Biosensing with backscattering interferometry

Backscattering interferometry (BSI)¹ uses light interaction with a microfluidic channel (see Figure 1) to measure temporal changes in refractive index (RI), which can be caused by the channel's bulk material properties or solutes (dissolved substances). It enables high-resolution investigation of unlabeled proteins, both in solution² and adsorbed (or immobilized) to a surface.³ Upon coherent-laser illumination of a microfluidic channel, a highly modulated fringe pattern is produced perpendicular to the channel. Its bright and dark features shift position with changes in the RI of the sampled liquid, and monitoring this shift forms the basis of BSI.

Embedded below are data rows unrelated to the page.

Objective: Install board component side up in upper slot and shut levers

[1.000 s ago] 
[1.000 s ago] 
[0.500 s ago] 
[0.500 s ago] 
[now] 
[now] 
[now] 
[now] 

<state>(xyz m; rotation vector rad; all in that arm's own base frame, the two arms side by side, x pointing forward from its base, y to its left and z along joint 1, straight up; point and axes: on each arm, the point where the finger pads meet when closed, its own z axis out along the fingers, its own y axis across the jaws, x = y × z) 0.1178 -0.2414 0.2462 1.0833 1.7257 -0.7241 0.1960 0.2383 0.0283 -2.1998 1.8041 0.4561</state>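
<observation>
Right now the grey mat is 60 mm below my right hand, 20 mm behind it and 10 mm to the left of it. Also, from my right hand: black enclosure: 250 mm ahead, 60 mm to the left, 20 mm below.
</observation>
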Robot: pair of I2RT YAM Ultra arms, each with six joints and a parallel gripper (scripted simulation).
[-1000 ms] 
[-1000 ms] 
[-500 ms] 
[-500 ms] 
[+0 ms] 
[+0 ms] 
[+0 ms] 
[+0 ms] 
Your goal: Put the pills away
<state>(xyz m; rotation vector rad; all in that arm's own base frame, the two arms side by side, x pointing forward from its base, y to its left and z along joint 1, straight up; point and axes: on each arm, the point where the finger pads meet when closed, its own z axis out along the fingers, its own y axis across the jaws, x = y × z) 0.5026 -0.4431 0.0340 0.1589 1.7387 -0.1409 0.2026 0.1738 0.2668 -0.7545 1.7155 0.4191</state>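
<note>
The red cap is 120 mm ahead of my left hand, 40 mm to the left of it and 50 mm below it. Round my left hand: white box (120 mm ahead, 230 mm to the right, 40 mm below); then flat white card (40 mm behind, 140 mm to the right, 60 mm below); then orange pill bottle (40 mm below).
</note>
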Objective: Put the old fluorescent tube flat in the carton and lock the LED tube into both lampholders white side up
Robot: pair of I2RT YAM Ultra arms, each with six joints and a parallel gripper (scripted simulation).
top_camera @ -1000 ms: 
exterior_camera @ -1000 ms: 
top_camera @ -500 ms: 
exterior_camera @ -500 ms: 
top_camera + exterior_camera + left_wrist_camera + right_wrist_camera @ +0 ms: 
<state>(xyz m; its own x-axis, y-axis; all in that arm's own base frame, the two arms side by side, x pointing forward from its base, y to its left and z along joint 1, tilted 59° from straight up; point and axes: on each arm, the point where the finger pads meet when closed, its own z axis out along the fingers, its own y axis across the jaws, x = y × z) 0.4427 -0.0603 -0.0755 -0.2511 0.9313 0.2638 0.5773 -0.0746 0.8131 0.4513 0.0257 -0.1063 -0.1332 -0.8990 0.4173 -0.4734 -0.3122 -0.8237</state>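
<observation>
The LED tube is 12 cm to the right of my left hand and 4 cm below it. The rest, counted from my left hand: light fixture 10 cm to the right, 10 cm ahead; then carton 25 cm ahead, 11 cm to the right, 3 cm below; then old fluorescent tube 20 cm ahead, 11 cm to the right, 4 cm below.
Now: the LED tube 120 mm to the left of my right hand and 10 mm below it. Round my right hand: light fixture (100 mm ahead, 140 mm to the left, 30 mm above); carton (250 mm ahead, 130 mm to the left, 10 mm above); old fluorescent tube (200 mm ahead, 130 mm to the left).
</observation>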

Using BSI in fused-silica capillary tubes enables detection⁴ of RI changes of order 10⁻⁹ (see Figure 2). Modeling the capillary-tube optical train was found useful for performing absolute RI measurements with high accuracy.^5,6 One major step forward in BSI development was the transition from capillary tubes to microfluidic networks. The microfluidic channels can be fabricated in a number of ways including standard SU-8 (a viscous polymer) photoresist procedures. By casting and curing polydimethylsiloxane (PDMS), these microstructures can be replicated. In the PDMS flow channel, immobilization prepares the chip for biochemical-interaction experiments.

Figure 1. Backscattering interferometry setup. CPU: Central processing unit.

Photobiotin forms a covalent bond to the oxidized PDMS surface. And, ExtrAvidin, which reacts with biotin, provides a useful surface for heterogeneous binding studies. Binding biotinylated protein A and DNA allows preparation of a surface for BSI analysis. The immobilized molecule targets will now interact with solute samples as they travel through the channels. Two of the systems we studied were protein-A binding to the Fc fragment (the crystallizable region of an antibody that interacts with cell-surface receptors) of human immunoglobulin G (IgG) and a 30-mer DNA strand for hybridization experiments. In addition, we performed BSI hybridization studies on the complementary strand, both with and without fluorescein isothiocyanate label. The high sensitivity of the BSI sensor enabled us to detect a change in binding affinity between labeled and non-labeled DNA strands.

Figure 2. Dual-capillary setup, showing two laser beams illuminating two capillaries.

Monitoring and determining the rate and affinity of biomolecular interactions, such as antigen-antibody binding events, can serve as the basis for many diagnostic techniques and aid in development of novel therapeutics. We recently found that BSI can detect label-free and free-solution binding with unprecedented limits in microfluidic devices. Featuring a unique optical train, BSI allows near real-time determination of binding constants spanning six decades from micro- to picomoles. Such a wide dynamic range is relevant because most circulating molecules of pathophysiological interest in human disease are found at levels from femto- to micromoles. We quantified equilibrium dissociation constants for protein A and IgG, interleukin-2 with its monoclonal antibody, calmodulin with Ca²⁺ (a small molecule inhibitor), the protein calcineurin, and the M13 peptide. The high sensitivity of BSI and small volumes of microfluidics allowed us to perform the entire calmodulin experiment with 200pM of solute.

In summary, BSI has the highest figure of merit among candidate protein-detection schemes, given the combination of sample volume, time, sensitivity, cost, and system simplicity for label-free protein-protein interaction studies in solution. Its capacity to measure essentially any circulating disease marker or mediator in blood samples could lead to the development of numerous clinical applications. The technique may also be applied to other fields for analysis of small volumes of liquid samples, including drug discovery and environmental monitoring. We will next investigate the feasibility of using BSI as a bedside diagnostic tool.